INSTRUCTIONS TO FOLLOW
Sort through the listing below and keep each line with the word "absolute". Copy those.

***** MATERIAL PROVIDED *****

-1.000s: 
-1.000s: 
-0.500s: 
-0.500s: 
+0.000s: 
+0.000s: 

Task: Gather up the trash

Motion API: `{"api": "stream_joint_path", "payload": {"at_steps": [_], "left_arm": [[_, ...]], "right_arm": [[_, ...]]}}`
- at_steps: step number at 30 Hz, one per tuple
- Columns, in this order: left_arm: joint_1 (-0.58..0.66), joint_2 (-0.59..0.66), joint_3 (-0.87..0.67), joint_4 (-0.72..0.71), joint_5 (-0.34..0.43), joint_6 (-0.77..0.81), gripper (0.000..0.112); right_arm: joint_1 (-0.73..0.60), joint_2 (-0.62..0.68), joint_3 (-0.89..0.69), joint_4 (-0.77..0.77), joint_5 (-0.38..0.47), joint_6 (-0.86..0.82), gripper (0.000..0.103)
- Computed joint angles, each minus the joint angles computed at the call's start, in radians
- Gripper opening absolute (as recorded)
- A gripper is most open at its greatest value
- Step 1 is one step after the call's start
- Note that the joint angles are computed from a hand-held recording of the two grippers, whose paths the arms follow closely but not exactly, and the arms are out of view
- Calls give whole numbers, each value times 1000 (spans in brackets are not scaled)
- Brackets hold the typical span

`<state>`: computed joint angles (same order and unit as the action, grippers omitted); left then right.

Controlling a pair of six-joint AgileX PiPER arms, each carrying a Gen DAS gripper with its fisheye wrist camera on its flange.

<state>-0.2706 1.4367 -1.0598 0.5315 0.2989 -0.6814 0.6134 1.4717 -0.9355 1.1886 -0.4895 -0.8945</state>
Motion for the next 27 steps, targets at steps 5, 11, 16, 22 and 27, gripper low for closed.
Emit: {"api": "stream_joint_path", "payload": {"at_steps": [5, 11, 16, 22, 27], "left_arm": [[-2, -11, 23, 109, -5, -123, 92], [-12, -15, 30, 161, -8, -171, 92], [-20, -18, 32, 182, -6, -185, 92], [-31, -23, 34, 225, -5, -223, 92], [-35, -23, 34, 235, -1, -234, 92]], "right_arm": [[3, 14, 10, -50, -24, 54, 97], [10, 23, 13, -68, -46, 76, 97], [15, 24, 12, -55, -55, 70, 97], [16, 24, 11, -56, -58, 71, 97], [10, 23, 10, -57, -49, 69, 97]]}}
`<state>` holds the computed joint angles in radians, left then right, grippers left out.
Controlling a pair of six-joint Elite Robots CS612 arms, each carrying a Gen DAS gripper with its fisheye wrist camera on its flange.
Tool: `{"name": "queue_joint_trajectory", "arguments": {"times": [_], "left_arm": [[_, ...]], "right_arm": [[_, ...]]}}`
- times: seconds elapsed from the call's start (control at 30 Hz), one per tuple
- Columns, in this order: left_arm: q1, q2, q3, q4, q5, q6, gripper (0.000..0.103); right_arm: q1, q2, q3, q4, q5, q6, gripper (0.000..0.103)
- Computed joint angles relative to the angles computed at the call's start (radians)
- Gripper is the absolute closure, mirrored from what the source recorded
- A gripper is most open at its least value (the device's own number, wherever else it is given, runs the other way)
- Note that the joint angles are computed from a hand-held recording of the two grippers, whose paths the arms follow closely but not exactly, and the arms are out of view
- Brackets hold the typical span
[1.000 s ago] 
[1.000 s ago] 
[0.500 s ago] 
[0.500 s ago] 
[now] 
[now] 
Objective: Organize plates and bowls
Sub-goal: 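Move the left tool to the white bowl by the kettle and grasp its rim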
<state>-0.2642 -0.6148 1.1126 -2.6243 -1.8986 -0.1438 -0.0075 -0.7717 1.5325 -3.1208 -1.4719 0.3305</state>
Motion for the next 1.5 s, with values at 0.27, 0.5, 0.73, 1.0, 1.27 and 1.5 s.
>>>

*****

EXPECTED ANSWER
- Gripper opening absolute (as recorded)
- Gripper is the absolute closure, mirrored from what the source recorded

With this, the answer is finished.